The Court is also aware that various folder names are labeled with vague names that do not indicate or suggest that the contents relate to MMR. Furthermore, the Court is also aware that the contents of the folders will contain information that has already been searched and reviewed by ISG pursuant to the Forensic Protocol. That said, the Court is now aware that Huffman has admitted to lying at his first deposition regarding whether he had taken MMR information for use at ISG and various external storage devices that contained (or may have contained) MMR information. Huffman has not produced these external storage devices. ISG has not produced these external storage devices. While the evidence is insufficient to reach the conclusion that ISG intentionally destroyed evidence in bad faith, the evidence regarding Huffman's use of MMR information on ISG-issued computers is overwhelming.

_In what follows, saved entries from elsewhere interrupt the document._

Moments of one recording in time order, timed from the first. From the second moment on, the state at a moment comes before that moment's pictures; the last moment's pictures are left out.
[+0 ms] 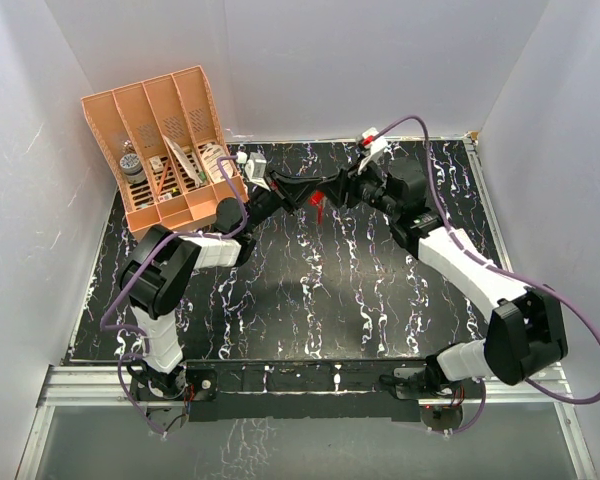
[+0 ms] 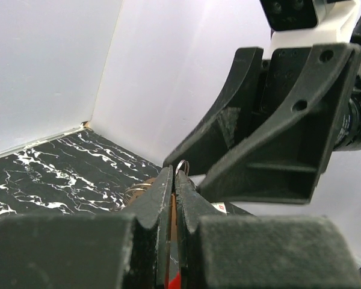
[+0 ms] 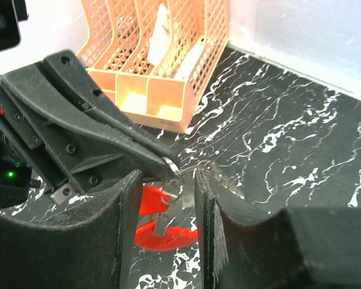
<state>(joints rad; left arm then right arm) -0.54 1.88 0.93 1.45 0.47 -0.64 0.42 1.38 1.02 0.25 -0.42 0.18</state>
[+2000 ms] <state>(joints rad) -0.59 1.85 0.96 1.45 0.31 -0.53 0.40 1.38 1.08 0.18 -0.21 0.24</state>
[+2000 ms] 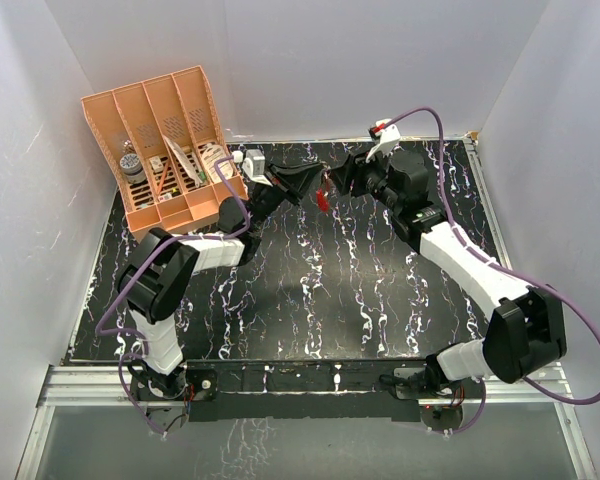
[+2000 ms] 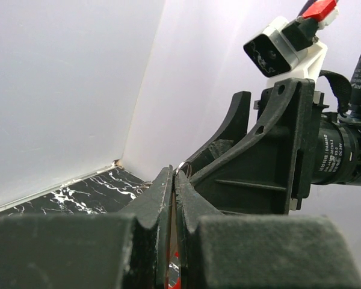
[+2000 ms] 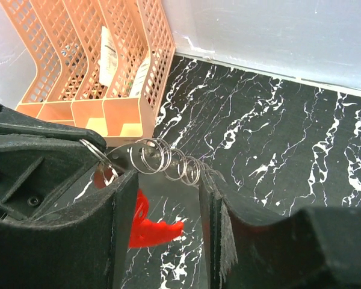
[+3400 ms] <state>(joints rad) -0.59 1.79 0.95 1.45 0.24 -0.64 0.23 1.38 1.03 0.50 -0.77 0.32</state>
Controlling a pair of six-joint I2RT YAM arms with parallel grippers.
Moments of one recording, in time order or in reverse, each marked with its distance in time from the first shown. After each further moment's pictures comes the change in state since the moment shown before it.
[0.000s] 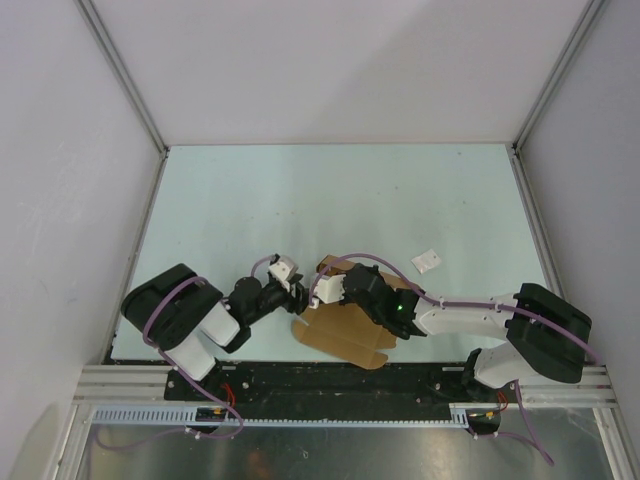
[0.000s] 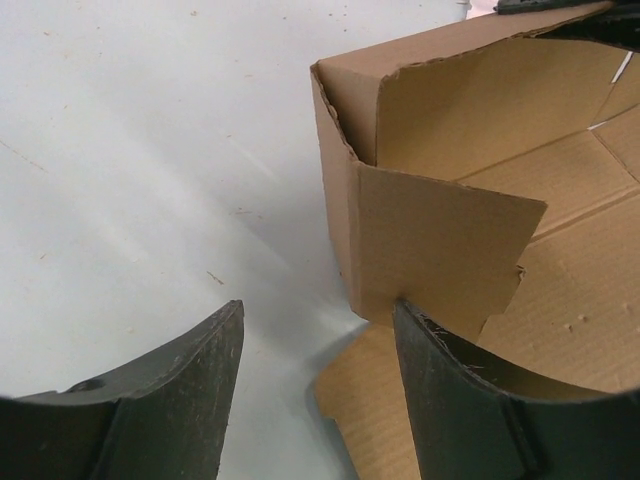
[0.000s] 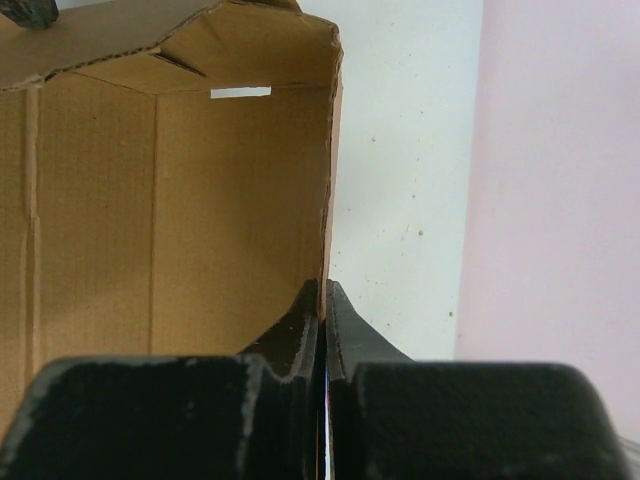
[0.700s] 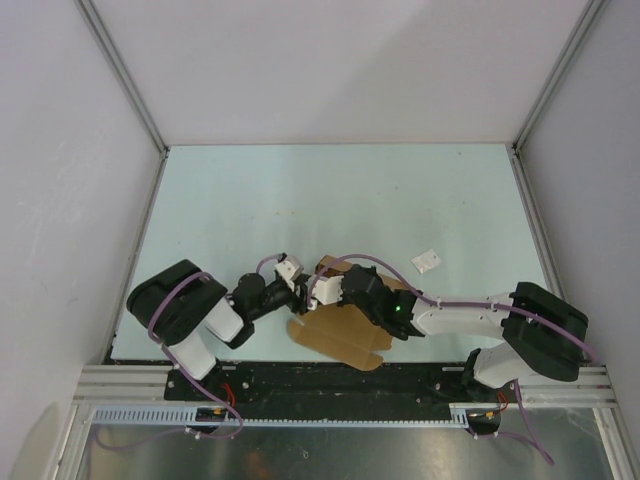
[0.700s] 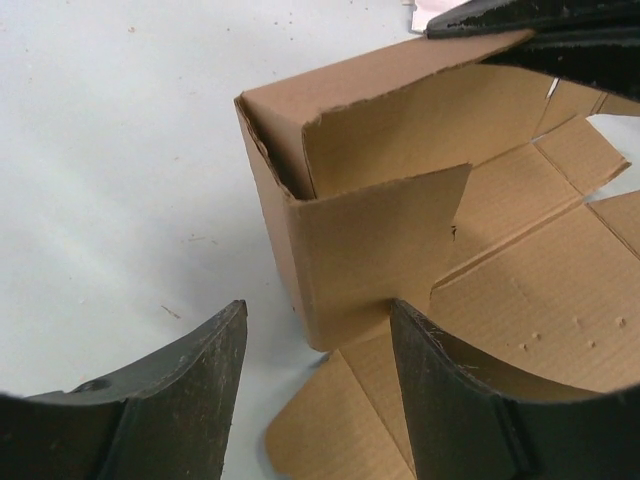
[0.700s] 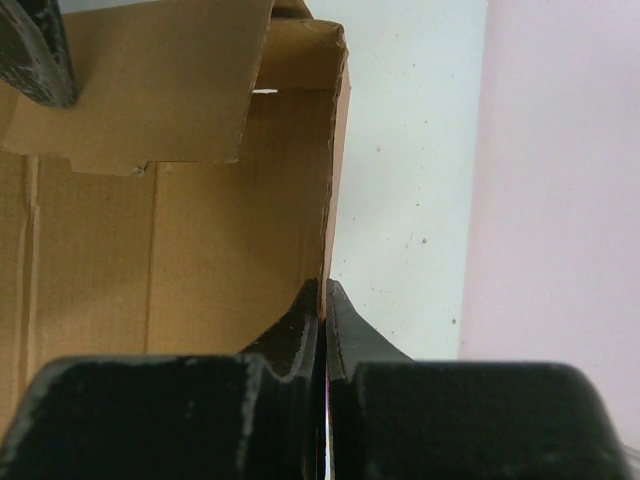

ISG responded to the various requests stating that it would produce relevant and responsive documents on a rolling basis. Discovery has been extended various times in this action and is coming to an end on April 30, 2025. Trial is set to commence in just a few months. That the file paths have non-descript names or pertain to areas of work that MMR does not perform does not support a finding, at this point in the litigation and given the record, that the ESI located within those file paths do not contain MMR information or ISG documents derived from MMR's estimating tools and databases.
In sum, the Court will require ISG to produce the ESI sought by MMR in its Motion to Compel. This production of ESI will not result in any significant burden or expenses given that Huffman's computers have already been imaged with a forensic report generated by ISG's own forensic examiner. To minimize any prejudice given the volume of ESI to be produced, the Court will allow ISG to designate the entire production as “CONFIDENTIAL-ATTORNEY'S EYES ONLY” as allowed pursuant to the Court's protective order governing the exchange of confidential information. (See R. Doc. 42 at 4-5). Removal of this designation, if appropriate, may be sought at a later date following a conference between the parties in an attempt to reach any appropriate agreement.
III. Conclusion
For the foregoing reasons,
IT IS ORDERED that Plaintiff's Spoliation Motion (R. Doc. 219) is DENIED.
IT IS FURTHER ORDERED that Plaintiff's Motion to Compel Documents for MMR's Third Set of Requests for Production to ISG (R. Doc. 220) is GRANTED. ISG shall produce the responsive ESI within 14 days of the date of this Order.
IT IS FURTHER ORDERED that the parties shall bear their own costs.
Signed in Baton Rouge, Louisiana, on April 7, 2025.
Footnotes
A spoliation ruling is evidentiary in nature; and so, federal courts sitting in diversity typically apply federal law when considering the imposition of sanctions for spoliated evidence. See King v. Ill. Central R.R., 337 F.3d 550, 557 (5th Cir. 2003).
ISG asserts that the deposition of Rob Mason, an ex-MMR employee for Merit Electrical, revealed that Mr. Mason had originally brought this Timekeeping document to MMR from Merit Electrical. (R. Doc. 229 at 5).
It does not appear that this issue was explored further at Huffman's second deposition.
MMR does not focus on this particular external storage device in its motion or otherwise establish that the external storage device contained any MMR information. MMR questioned Huffman about a Seagate external hard drive at his second deposition, but Huffman stated that he did not recognize it. (R. Doc. 119-8 at 27).